Upon the completion of both processes the postulation compiled the Positio – a large dossier consisting of biographical details attesting to the pros of her cause – in 1994 and submitted it to Rome for their own investigation. A historical commission was called in to ensure that there would be no barriers to the cause proceeding and granted the cause its approval.
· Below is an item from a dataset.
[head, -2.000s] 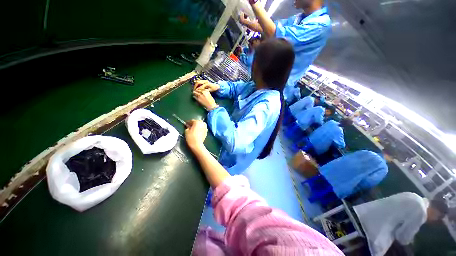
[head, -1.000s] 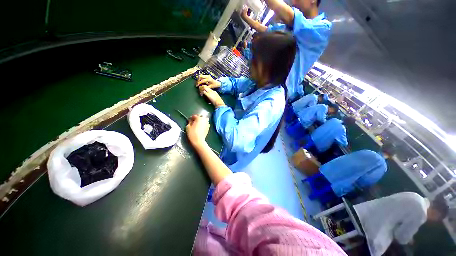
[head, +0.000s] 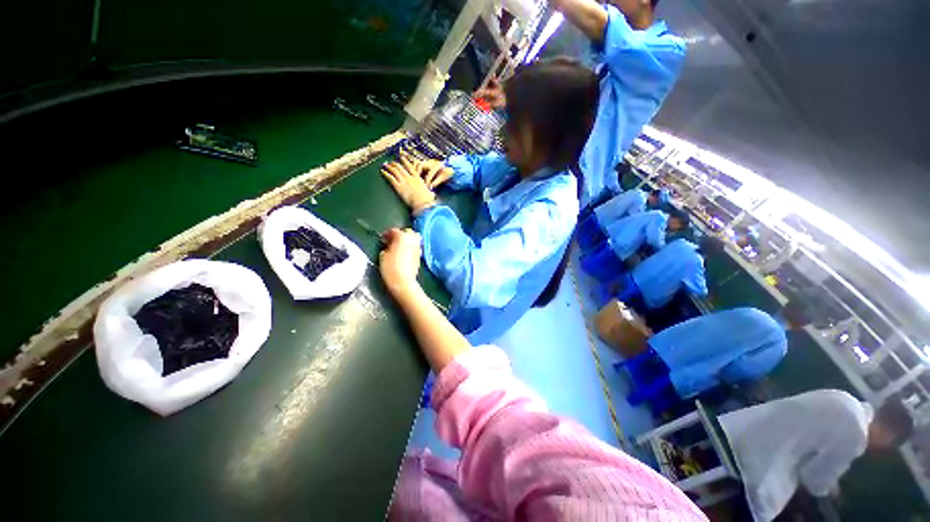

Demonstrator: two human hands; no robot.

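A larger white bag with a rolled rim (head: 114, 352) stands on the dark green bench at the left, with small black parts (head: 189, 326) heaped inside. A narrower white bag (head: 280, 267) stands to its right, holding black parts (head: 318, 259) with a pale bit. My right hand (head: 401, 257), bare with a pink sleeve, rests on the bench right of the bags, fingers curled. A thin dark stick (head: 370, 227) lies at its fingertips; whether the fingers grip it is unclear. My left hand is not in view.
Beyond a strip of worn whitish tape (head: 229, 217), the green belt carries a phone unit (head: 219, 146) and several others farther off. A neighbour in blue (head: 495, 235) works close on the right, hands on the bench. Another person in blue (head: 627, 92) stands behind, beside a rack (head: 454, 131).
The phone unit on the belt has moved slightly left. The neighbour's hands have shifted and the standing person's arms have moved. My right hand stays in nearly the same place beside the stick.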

This culminated on 5 July 2002 when Pope John Paul II proclaimed her to be Venerable upon acknowledging that Valle had indeed lived a model Christian life of heroic virtue.

The miracle needed for her beatification was investigated in its diocese of origin and received full ratification from Rome in 1997 before proceeding to a set of other stages needed for the investigation. The pope himself approved the healing as a miracle on 20 December 2003 and beatified Valle on 25 April 2004.

The current postulator assigned to the cause is Sister Anna Antida Casolino.